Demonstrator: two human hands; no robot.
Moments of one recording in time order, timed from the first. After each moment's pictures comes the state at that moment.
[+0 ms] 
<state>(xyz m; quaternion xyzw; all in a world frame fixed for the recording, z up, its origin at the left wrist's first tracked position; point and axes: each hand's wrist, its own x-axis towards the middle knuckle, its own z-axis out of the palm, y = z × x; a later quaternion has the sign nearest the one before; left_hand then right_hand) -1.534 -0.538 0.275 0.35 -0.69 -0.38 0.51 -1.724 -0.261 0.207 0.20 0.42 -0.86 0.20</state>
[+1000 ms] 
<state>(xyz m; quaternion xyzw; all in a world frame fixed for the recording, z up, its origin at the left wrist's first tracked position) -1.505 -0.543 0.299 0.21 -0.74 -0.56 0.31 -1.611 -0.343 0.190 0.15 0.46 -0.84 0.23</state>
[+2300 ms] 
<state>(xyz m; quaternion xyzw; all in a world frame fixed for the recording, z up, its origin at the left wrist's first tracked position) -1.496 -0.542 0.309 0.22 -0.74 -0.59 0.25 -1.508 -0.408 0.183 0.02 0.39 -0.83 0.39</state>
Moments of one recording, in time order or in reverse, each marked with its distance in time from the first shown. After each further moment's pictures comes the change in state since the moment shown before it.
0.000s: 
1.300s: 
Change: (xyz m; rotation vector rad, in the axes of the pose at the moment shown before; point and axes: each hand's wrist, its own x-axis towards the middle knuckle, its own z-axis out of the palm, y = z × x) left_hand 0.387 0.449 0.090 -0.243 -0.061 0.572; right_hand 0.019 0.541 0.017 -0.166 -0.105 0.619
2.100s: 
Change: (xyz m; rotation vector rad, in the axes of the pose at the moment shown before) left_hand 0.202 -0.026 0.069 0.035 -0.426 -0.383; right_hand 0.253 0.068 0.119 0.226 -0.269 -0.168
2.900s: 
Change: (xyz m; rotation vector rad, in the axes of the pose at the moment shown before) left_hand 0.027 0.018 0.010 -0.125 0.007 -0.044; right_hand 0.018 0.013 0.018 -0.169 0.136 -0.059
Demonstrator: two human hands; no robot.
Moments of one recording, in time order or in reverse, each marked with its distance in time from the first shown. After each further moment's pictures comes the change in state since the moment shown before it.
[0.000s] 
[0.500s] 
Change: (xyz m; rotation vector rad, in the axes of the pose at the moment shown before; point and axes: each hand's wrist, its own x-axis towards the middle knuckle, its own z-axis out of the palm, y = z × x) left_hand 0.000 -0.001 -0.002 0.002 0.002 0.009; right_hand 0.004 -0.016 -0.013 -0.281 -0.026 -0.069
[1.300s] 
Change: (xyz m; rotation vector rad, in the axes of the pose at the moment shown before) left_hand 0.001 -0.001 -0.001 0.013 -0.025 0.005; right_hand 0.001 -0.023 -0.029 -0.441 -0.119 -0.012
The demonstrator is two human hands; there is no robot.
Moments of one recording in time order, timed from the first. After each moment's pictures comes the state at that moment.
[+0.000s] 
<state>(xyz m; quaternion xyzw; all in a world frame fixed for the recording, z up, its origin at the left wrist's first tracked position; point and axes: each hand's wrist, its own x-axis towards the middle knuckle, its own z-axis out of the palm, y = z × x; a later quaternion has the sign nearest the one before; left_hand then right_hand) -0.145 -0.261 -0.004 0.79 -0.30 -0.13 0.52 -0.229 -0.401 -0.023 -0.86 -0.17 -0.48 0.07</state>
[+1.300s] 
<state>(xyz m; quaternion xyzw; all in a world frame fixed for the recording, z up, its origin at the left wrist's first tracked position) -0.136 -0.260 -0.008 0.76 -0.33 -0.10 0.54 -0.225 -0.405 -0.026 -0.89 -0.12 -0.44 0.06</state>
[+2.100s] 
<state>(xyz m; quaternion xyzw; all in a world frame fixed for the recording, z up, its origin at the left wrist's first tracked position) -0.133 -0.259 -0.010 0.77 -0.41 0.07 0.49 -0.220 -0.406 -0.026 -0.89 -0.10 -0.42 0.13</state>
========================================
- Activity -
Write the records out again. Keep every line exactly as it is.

- Reply to the task -
Demonstrator: two human hands; no robot.
Moments of one recording in time order, timed from the first. After each moment's pictures comes the state at that moment.
[+0 ms] 
<state>(xyz m; quaternion xyzw; all in a world frame fixed for the recording, z up, its origin at the left wrist's first tracked position; point and axes: each hand's wrist, its own x-axis towards the middle knuckle, its own z-axis out of the palm, y = z × x; a later quaternion has the sign nearest the one before; left_hand then right_hand) -1.534 -0.538 0.275 0.35 -0.69 -0.38 0.51 -1.724 -0.261 0.207 0.20 0.42 -0.86 0.20</state>
[+1000 ms] 
<state>(xyz m; quaternion xyzw; all in a world frame fixed for the recording, z up, its origin at the left wrist's first tracked position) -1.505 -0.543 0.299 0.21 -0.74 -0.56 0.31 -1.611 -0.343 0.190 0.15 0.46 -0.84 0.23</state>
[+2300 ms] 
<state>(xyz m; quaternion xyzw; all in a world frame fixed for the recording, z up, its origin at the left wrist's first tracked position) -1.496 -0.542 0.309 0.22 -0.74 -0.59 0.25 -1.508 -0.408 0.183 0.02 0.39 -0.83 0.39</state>
Moments of one recording, in time order or in reverse, each marked with its distance in time from the first shown. After each further moment's pictures comes the change in state since the moment shown before it.
0.000s: 
1.300s: 
Change: (xyz m; rotation vector rad, in the axes of the pose at the moment shown before; point and axes: each hand's wrist, its own x-axis towards the middle knuckle, its own z-axis out of the palm, y = z × x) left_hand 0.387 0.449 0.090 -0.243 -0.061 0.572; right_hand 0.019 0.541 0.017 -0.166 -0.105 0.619
2.100s: 
Change: (xyz m; rotation vector rad, in the axes of the pose at the moment shown before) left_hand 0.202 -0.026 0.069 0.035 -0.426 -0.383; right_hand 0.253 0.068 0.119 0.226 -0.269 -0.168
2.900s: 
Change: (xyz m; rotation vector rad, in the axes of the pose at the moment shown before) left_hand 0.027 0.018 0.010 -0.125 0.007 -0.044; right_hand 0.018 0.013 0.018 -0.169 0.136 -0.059
Demonstrator: two human hands; no robot.
Moments of one recording, in time order or in reverse, each marked with its distance in time from the first shown. After each further moment's pictures comes the change in state since the moment shown before it.
[0.000s] 
[0.500s] 
Change: (xyz m; rotation vector rad, in the axes of the pose at the moment shown before; point and axes: each hand's wrist, its own x-axis towards the middle knuckle, its own z-axis out of the palm, y = z × x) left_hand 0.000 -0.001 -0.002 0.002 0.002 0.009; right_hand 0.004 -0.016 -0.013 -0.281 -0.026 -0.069
[1.300s] 
Change: (xyz m; rotation vector rad, in the axes of the pose at the moment shown before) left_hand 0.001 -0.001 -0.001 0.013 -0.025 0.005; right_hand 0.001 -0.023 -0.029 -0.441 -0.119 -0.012
The demonstrator is two human hands; there is no robot.
Moments of one recording in time order, timed from the first. After each moment's pictures comes the state at that moment.
[+0.000s] 
<state>(xyz m; quaternion xyzw; all in a world frame fixed for the recording, z up, its origin at the left wrist's first tracked position; point and axes: each hand's wrist, its own x-axis towards the middle knuckle, its own z-axis out of the palm, y = z × x; a later quaternion has the sign nearest the one before; left_hand then right_hand) -0.145 -0.261 -0.004 0.79 -0.30 -0.13 0.52 -0.229 -0.401 -0.023 -0.86 -0.17 -0.48 0.07</state>
[+1.300s] 
<state>(xyz m; quaternion xyzw; all in a world frame fixed for the recording, z up, its origin at the left wrist's first tracked position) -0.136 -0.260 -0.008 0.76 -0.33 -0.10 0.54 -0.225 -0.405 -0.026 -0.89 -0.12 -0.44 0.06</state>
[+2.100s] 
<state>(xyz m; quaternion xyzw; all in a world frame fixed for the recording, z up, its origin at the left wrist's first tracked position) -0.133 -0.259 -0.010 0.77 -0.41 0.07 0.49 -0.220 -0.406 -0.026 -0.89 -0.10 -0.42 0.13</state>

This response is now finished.